**EXERCISE GOAL**
Scan the entries below and return each line that contains "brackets".

Records from a data collection:
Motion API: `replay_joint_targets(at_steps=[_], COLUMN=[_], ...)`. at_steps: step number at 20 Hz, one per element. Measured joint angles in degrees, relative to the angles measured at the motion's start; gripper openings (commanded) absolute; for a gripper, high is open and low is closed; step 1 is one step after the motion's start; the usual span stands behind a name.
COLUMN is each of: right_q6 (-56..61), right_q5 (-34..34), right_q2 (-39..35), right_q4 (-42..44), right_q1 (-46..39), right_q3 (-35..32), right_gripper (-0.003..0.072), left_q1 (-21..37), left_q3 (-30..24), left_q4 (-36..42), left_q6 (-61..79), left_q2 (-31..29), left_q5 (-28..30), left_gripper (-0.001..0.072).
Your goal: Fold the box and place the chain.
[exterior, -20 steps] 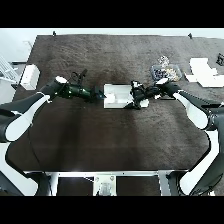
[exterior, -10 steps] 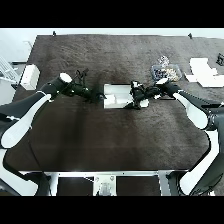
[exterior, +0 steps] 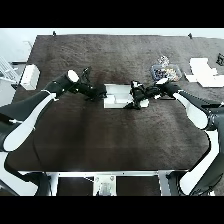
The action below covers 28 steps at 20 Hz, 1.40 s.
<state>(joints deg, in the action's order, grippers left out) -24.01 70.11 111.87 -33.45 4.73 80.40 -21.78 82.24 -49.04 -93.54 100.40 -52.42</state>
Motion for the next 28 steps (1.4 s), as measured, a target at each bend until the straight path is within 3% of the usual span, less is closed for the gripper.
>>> replay_joint_targets(at_steps=[12, 21, 28], right_q6=[-0.2, -0.1, -0.1], right_q5=[0.2, 0.1, 0.1], right_q2=[0.0, 0.0, 0.0], right_q4=[0.0, 0.0, 0.0], right_q1=[0.0, 0.0, 0.0], right_q3=[0.0, 0.0, 0.0], right_gripper=[0.0599, 0.0599, 0.0599], left_q1=[-4.2, -5.5, -7.5], left_q3=[2.3, 2.8, 8.2], left_q4=[-13.8, -17.2, -23.8], left_q6=[-10.9, -12.3, -17.6], left_q2=[0.1, 0.6, 3.2], left_q5=[1.0, 1.3, -4.1], left_gripper=[0.0288, 0.0288, 0.0288])
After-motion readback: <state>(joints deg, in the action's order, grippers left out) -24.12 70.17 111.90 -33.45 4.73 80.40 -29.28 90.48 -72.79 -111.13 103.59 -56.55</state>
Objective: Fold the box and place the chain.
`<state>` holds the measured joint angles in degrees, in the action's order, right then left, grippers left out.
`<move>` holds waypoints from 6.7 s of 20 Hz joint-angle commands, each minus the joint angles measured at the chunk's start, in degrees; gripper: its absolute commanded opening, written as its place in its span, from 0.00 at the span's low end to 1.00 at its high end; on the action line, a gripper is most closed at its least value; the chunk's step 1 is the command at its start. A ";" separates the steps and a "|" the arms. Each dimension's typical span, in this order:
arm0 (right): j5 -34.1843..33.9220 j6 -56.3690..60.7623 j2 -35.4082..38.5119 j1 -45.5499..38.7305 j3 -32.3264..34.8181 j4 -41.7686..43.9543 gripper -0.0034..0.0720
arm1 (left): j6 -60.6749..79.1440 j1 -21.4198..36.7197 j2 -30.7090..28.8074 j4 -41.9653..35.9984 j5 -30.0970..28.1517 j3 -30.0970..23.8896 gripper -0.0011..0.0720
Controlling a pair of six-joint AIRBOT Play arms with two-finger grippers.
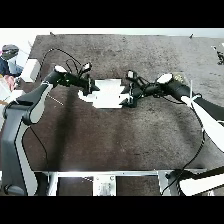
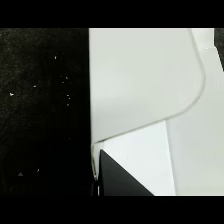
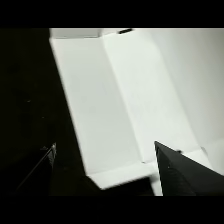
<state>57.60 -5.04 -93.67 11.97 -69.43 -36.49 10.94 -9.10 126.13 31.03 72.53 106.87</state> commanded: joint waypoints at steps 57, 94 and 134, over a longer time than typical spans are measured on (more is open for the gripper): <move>7.65 -4.35 -21.31 -4.11 -28.46 -1.16 1.00 | 0.02 -0.02 0.04 0.00 -0.07 -0.02 0.03; 13.42 -9.11 -28.39 -2.86 -30.08 3.30 0.94 | 0.02 -0.02 0.04 0.00 -0.09 -0.02 0.03; 12.68 -8.24 -29.03 -2.99 -30.08 0.72 0.85 | 0.02 -0.02 0.04 0.00 -0.11 -0.02 0.03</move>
<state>70.39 -13.30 -122.65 9.02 -99.50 -35.64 10.96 -9.19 126.17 31.03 72.44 106.85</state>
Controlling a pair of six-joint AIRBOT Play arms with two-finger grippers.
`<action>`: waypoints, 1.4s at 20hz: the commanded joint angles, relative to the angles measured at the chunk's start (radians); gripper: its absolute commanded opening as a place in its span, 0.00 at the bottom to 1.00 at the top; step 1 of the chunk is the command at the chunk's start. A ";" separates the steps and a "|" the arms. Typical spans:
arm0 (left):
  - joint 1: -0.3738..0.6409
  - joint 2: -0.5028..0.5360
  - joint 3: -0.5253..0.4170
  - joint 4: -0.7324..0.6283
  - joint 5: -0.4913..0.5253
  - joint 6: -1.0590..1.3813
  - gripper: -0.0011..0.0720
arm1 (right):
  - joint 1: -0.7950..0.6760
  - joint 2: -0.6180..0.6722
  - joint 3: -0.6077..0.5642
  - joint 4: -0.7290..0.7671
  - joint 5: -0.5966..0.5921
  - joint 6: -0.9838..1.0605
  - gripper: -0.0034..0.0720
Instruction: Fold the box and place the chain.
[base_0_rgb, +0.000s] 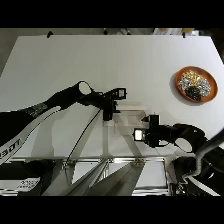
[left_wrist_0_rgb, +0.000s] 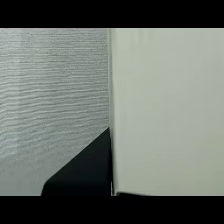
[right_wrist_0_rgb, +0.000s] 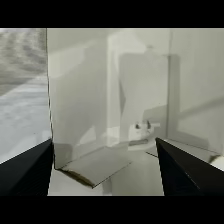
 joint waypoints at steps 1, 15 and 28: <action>-0.001 0.000 0.000 0.000 0.000 0.000 0.03 | -0.079 -0.004 0.057 0.008 0.061 0.000 0.96; -0.001 0.000 0.000 0.000 0.000 0.000 0.03 | -0.318 -0.176 0.169 0.241 0.154 -0.245 0.97; -0.001 0.000 0.000 0.000 0.000 0.000 0.03 | -0.455 -0.258 0.175 0.515 0.218 -0.595 0.97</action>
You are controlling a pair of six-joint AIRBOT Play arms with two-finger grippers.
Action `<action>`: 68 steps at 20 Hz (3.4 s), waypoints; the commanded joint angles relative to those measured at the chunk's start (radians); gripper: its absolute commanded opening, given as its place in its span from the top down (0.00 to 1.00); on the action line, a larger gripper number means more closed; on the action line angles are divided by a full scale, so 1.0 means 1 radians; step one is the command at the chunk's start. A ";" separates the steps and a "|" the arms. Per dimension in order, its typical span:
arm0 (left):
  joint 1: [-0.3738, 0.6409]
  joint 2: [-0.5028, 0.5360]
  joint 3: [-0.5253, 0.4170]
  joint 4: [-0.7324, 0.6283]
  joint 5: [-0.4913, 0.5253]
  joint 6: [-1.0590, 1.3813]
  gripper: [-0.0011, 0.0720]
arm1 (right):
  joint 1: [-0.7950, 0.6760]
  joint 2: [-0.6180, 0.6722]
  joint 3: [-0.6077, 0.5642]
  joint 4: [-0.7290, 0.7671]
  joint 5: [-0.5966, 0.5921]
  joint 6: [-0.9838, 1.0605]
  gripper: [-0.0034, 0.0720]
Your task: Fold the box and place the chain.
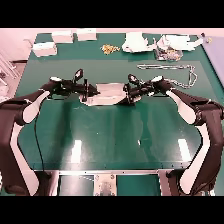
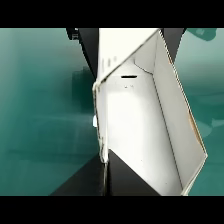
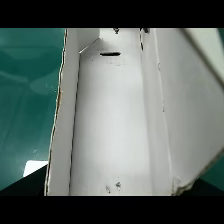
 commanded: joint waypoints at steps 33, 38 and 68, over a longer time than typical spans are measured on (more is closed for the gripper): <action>0.121 0.027 0.194 -0.116 -0.551 -0.153 0.96 | 0.000 -0.001 -0.001 0.000 -0.001 0.001 0.18; 0.119 0.217 0.116 -0.021 -0.400 -0.288 0.97 | 0.000 -0.001 -0.001 0.000 -0.001 0.001 0.18; -0.119 0.261 -0.180 -0.078 0.521 -0.048 0.96 | 0.000 -0.001 -0.001 0.000 -0.001 0.001 0.18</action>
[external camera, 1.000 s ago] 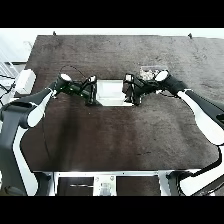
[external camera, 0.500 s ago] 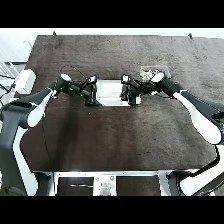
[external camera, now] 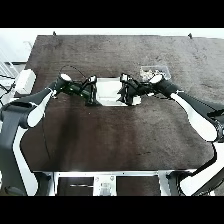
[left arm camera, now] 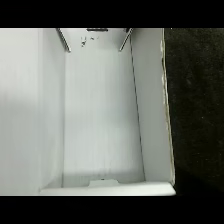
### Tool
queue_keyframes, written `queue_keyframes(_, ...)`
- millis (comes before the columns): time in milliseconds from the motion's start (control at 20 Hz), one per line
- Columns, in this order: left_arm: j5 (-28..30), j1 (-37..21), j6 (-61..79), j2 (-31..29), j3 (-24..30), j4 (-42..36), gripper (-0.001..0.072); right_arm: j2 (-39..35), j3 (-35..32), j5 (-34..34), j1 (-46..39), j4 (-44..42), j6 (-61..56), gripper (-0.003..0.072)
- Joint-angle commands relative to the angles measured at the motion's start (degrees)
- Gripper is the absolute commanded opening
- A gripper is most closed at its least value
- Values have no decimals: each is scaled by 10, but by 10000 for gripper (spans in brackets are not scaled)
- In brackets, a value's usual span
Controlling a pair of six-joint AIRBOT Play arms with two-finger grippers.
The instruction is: Fold the box and place the chain.
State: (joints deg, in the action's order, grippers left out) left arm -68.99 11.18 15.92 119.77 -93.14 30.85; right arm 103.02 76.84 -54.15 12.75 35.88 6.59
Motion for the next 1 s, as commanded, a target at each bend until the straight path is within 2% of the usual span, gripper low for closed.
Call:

**OUTPUT BELOW**
- Values have no decimals: each is scaled by 10, but by 10000 for gripper (spans in brackets are not scaled)
- In brackets, a value's usual span

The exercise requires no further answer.